The right proposed by the NIHRC will have little practical impact on the life of the people of Northern Ireland.

 

  1. INTERPRETATION, LIMITATIONS AND ENFORCEMENT OF THE BILL OF RIGHTS

(1) The interpretation of the Bill of Rights will be made on the basis of the Belfast Agreement.

(2) The limitations to the rights provided will be reduced to a minimum, and

(3) the enforcement of the rights will benefit extremist organisations.

  1. The interpretation of the Bill of Rights will be made on the basis of the Belfast Agreement
  2. The interpretation of the clauses of the Bill of Rights will be made on the basis of its Preamble, which refers specifically to the Belfast Agreement. Although reference is made for the first time in Clause 15(a)(1) to "democratic society" for the interpretation of the Bill of Rights, this notion is not mentioned in the Preamble as one of the foundation stones for the Bill of Rights. The provisions of the Belfast Agreement which benefit terrorist organisations will be reinforced and confirmed through the interpretation of the clauses of the Bill of Rights

    CONCLUSION

    The interpretation of the Bill of Rights will be done in a sense which is favourable to terrorists and terrorist organisations, therefore reinforcing the segregation of the people of Northern Ireland into two main communities, further undermining the family unit and increasing instability in Northern Ireland society.

  3. Limitations to the rights of the Bill of Rights limited to a minimum
  4. The NIHRC has reduced limitations of the rights set out in the Bill of Rights to a minimum. The interpretation and application of the Bill of Rights will therefore be orientated in favour of extremists who will take advantage of the absence of limits to their rights (Clause 16(1)).

    CONCLUSION

    The restriction of limitations to a minimum will be to the advantage of extremists and against the interests of the law-abiding people of Northern Ireland.
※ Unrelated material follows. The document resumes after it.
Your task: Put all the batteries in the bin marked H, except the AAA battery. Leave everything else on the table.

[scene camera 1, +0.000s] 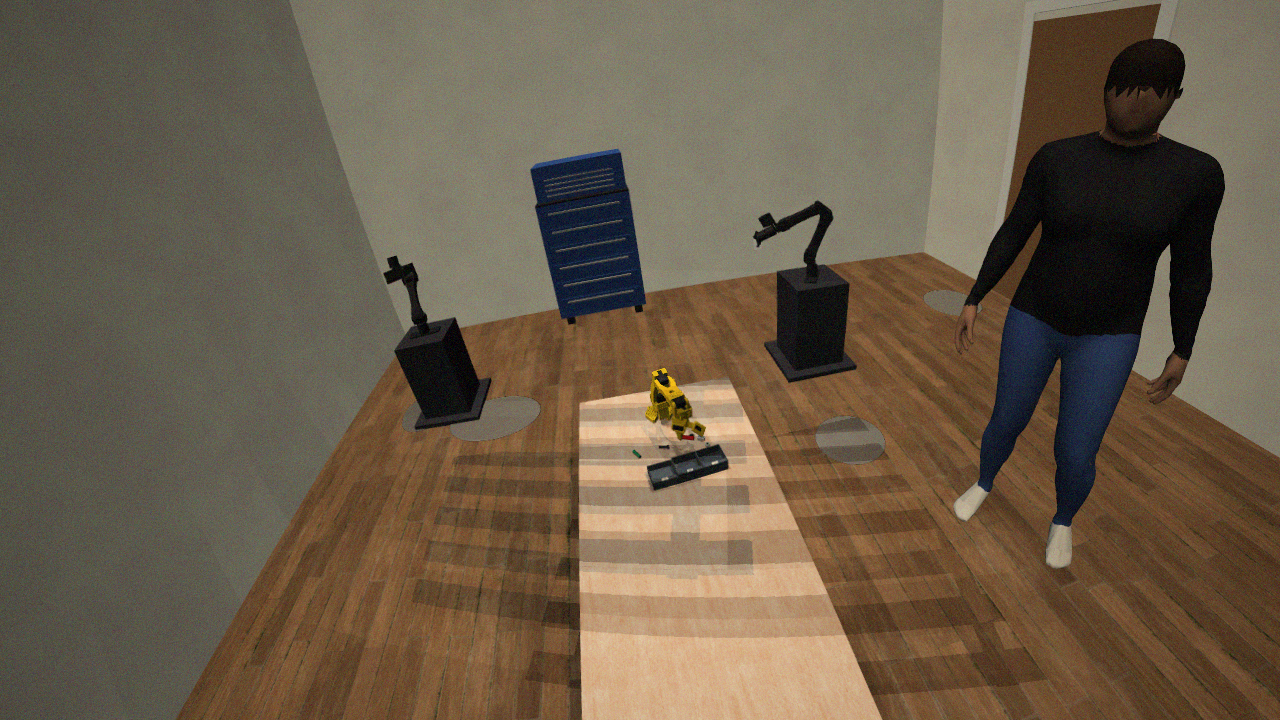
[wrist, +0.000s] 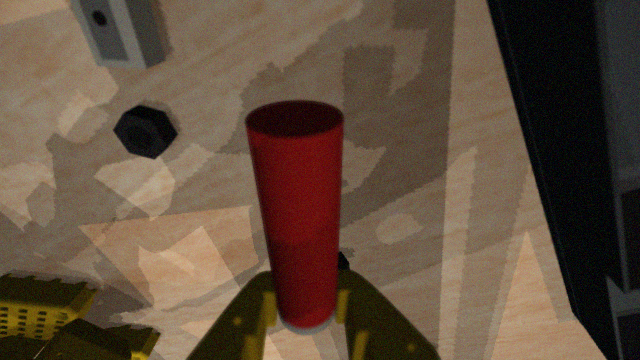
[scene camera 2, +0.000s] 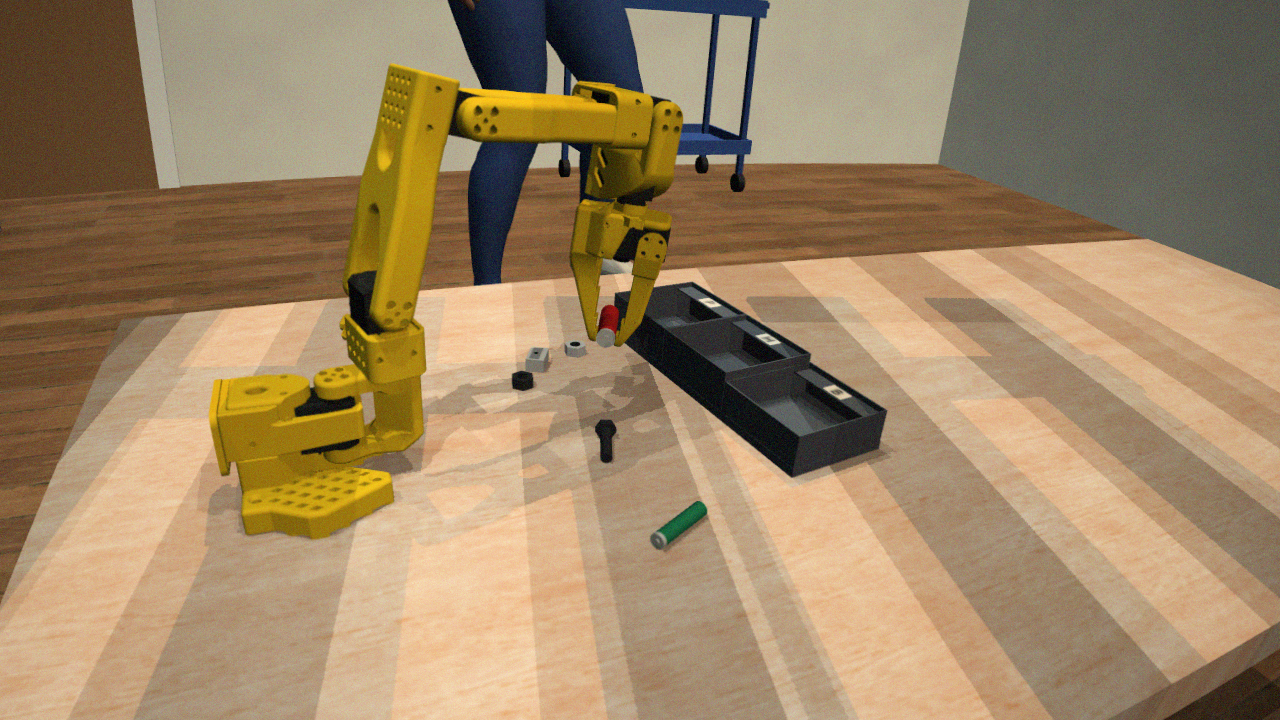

  5. Enforcement of the Bill of Rights to the benefit of some organisations

The NIHRC proposes to give private organisations as well as public bodies the right to challenge legislation and administrative policies on the basis of the Bill of Rights (Clause 18(2)). Organisations like the NIHRC who have the power to issue advice will also be allowed to engage in legal action in order to see their advice enforced. The aggregation of powers into the hands of certain groups will create powerful organisations which are not properly accountable.

CONCLUSION

Private organisations, and particularly extremist groups will be able to further their goals in their own interests by introducing legal actions on the basis of the Bill of Rights.

 

  1. ENTRENCHMENT AND AMENDMENT

The NIHRC proposes to entrench the Bill of Rights through a vote in the Northern Ireland Assembly (Clause 19(1)), coupled with a new British-Irish Treaty forbidding any Government to remove or alter the Bill of Rights without the consent of the other.

CONCLUSION

If ever Northern Ireland is integrated into the Irish Republic, there will be no guarantee that Clause 19(1) will prevent the Bill of Rights from being modified by the Dail, since it would have then become the Parliament for the whole of the island of Ireland.